Catharsis and Making People Feel Good About Themselves

I was taken aback when Bharati Mukherjee, in effect, insulted William Gass, who while I was not very interested in his book The Tunnel, but for her to say that, “There are those who confirm social, political stereotypes and other writers who interrogate the stereotypes. William Gass will have a respected small audience, but he’s never going to have a wide, popular audience because he isn’t entertaining and comforting the average reader by expressing the ideas and articulating the philosophies that make you feel good about yourself.” This was from: Holders of the Word: An Interview with Bharati Mukherjee by Tina Chen and S.X. Goudie, University of California, Berkeley, 1997. 

So, Gass will never be popular because he is not entertaining… because he is not comforting… he does not express ideas and philosophies that make you feel good about yourself?

This is absurd. A. His books are incredibly entertaining. I did not like The Tunnel, but I think his essay “The Art Of Self – Autobiography In An Age Of Narcissism,” (Harper’s, ’94)  was the best essay I have ever read.

While I did not particularly like his “inquiry” On Being Blue, I understood it and knew what he was doing, which was to eloquently render all contexts of the word “blue” one might ever encounter. His is an exercise in language.

The comfort that comes from reading Gass, as with his essays, is that you, at least I, could not imagine a better explanation than he devised. Especially, when you consider that Mukherjee misses the main point about fiction/non-fiction, art in general, which is that art is measured by cathartic import, which not only makes you feel good but it verifies your existence if you are even half-way paying attention. Catharsis is the means of understanding the world and sharing what I think is the most important thing about human existence and it does make you feel good about yourself, but it also makes you feel strangely isolated where evil and ignorance is concerned. To me Mukherjee is ignorant in this matter. Gass does express ideas and articulates philosophies that make you absolutely self-relishing because, as I said, self-relishment of this type is catharsis. You read Gass and you separate from the reality of reading and you embrace his ideas and you and the ideas become one.

Gass may never be widely read, but that’s only because most of the world may not engage in cathartic endeavors; enough do not even read, but this has nothing to do with feeling good about oneself. That can happen in a number of ways.


7 comments

  1. A very interesting critique. Unfortunately I have not read Gass yet. I like your definition of catharsis as something that “does make you feel good about yourself, but it also makes you feel strangely isolated where evil and ignorance is concerned.” On the whole, would you say catharsis produces in us pleasant and unpleasant strong emotions that lead us to equally pleasant and unpleasant feelings and thoughts at the same time?
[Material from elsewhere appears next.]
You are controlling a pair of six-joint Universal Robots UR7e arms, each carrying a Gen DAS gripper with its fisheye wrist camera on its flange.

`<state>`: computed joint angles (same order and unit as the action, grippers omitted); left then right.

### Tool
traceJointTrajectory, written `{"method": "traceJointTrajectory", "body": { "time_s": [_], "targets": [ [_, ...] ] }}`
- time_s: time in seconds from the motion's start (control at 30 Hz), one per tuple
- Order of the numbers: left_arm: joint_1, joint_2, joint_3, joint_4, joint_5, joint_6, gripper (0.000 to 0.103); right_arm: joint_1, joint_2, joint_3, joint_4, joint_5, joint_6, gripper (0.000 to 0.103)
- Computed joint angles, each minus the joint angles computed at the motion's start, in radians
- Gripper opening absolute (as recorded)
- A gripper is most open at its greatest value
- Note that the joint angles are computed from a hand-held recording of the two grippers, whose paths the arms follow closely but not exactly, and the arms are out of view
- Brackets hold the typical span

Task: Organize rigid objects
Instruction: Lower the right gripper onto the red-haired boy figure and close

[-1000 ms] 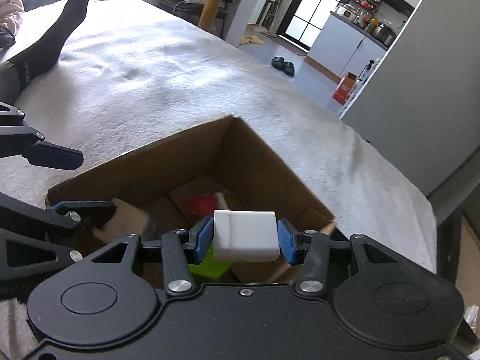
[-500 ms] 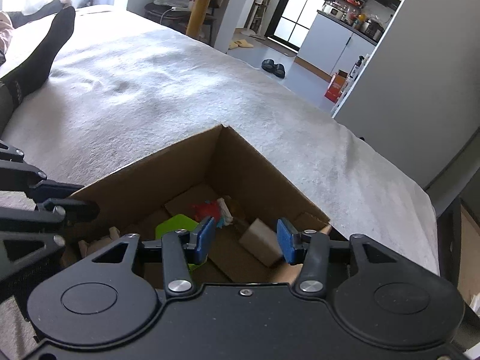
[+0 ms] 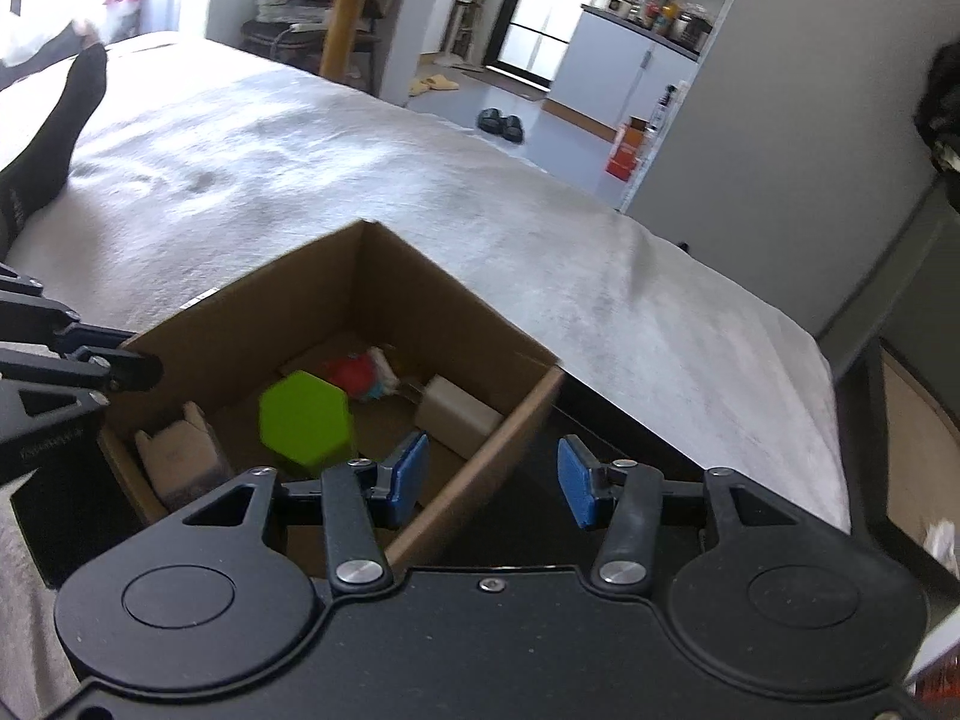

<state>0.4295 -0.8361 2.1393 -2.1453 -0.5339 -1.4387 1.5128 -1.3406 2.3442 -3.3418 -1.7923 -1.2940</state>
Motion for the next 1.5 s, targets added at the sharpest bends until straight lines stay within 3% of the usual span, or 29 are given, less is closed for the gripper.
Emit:
{"method": "traceJointTrajectory", "body": {
  "time_s": [0.2, 0.3, 0.37, 0.57, 0.8, 0.93, 1.27, 1.5],
  "targets": [
    [0.004, 0.018, -0.035, 0.075, -0.002, -0.025, 0.018, -0.058, -0.062, 0.006, 0.023, 0.018, 0.024, 0.048],
    [0.006, 0.030, -0.049, 0.089, -0.003, -0.024, 0.035, -0.092, -0.089, 0.007, 0.041, 0.025, 0.041, 0.049],
    [0.003, 0.041, -0.066, 0.133, 0.001, -0.041, 0.053, -0.111, -0.101, 0.008, 0.050, 0.029, 0.049, 0.049],
    [0.001, 0.067, -0.101, 0.189, 0.010, -0.045, 0.065, -0.160, -0.123, 0.010, 0.071, 0.037, 0.060, 0.051],
    [0.003, 0.089, -0.136, 0.256, 0.026, -0.074, 0.071, -0.202, -0.132, 0.012, 0.097, 0.060, 0.090, 0.056],
    [0.005, 0.100, -0.152, 0.287, 0.028, -0.092, 0.073, -0.227, -0.136, 0.016, 0.103, 0.087, 0.107, 0.068],
    [0.010, 0.124, -0.186, 0.368, 0.042, -0.128, 0.078, -0.286, -0.132, 0.024, 0.139, 0.138, 0.212, 0.082],
    [0.014, 0.125, -0.187, 0.381, 0.045, -0.142, 0.079, -0.311, -0.103, 0.034, 0.133, 0.163, 0.293, 0.083]
  ]
}}
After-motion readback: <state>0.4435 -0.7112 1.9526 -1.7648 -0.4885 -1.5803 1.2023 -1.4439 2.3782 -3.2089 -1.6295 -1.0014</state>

If all the arts, music and literature are cathartic, do they always have to be beautiful or could they even be terribly ugly? Is ugliness considered cathartic art? In other words, if any artistic or literary creation is ugly, is it always considered art? 🤔

    • Catharsis references a release of emotions toward renewal, as in an epiphany, which is to suddenly understand, so it is generally a positive experience, but once reviewing work that I hated, or which produced a negative attitude toward the work as failure, I later felt that this was an accurate evocation by the artist about the “state of the world.” So, while the experience was critical, I saw the negativity as accurate and also releasing/renewing, like understanding a secret. Yes, perhaps both positive and negative emotions simultaneously, which ultimately is beautiful, like seeing the good or at least the value of a tarantula, for example.

      When I reviewed the “ugly” art, at the time, I was experiencing it, writing down my thoughts and experiences, which validated the art as achieving its purpose, which even the artist was apparently unaware of at the time, because she was mad at me for saying “mean” things about her art. But, her mother read the article and saw that I was just being true in my description of the art, which happened to be ugly on point. As artists, as critics, we can be cathartic if we are tied to the truth. The truth is beautiful.

      • Highly philosophical and psychological work to help understand better our human condition. No doubt it looks interesting. I like Gass’ scheme on the following website with the EGO ID OBJECT: http://omeka.wustl.edu/omeka/exhibits/show/gass/item/3529,
        and also the a, b, c and d psychological operators, but, without reading further, I don’t understand what each operator means as connected to our sexual instinct. I can just hint at a vague idea of what it is about.

  2. But, as I reveal a preference for art, I seem to undermine the value of it as “truth” to somehow be played out in the grand scheme. Your particular example may exemplify a complement to an interior design that takes into consideration the lines, forms, textures, and colors of the works, and thus by hinting at the architectural period, owner’s personality, Feng Shui, whatever application, creates a heightening of the design. Examples of this include interiors that match the furniture or artwork. But these scenarios seem to complement the place rather than the other way around. Art, like Pablo Picasso’s “Guernica,” or Damien Hirst’s diamond skulls speak to issues outside of the room. They make indictments of ourselves and our times. Your example may be decorative vs. Picasso and Hirst’s more significant allusions.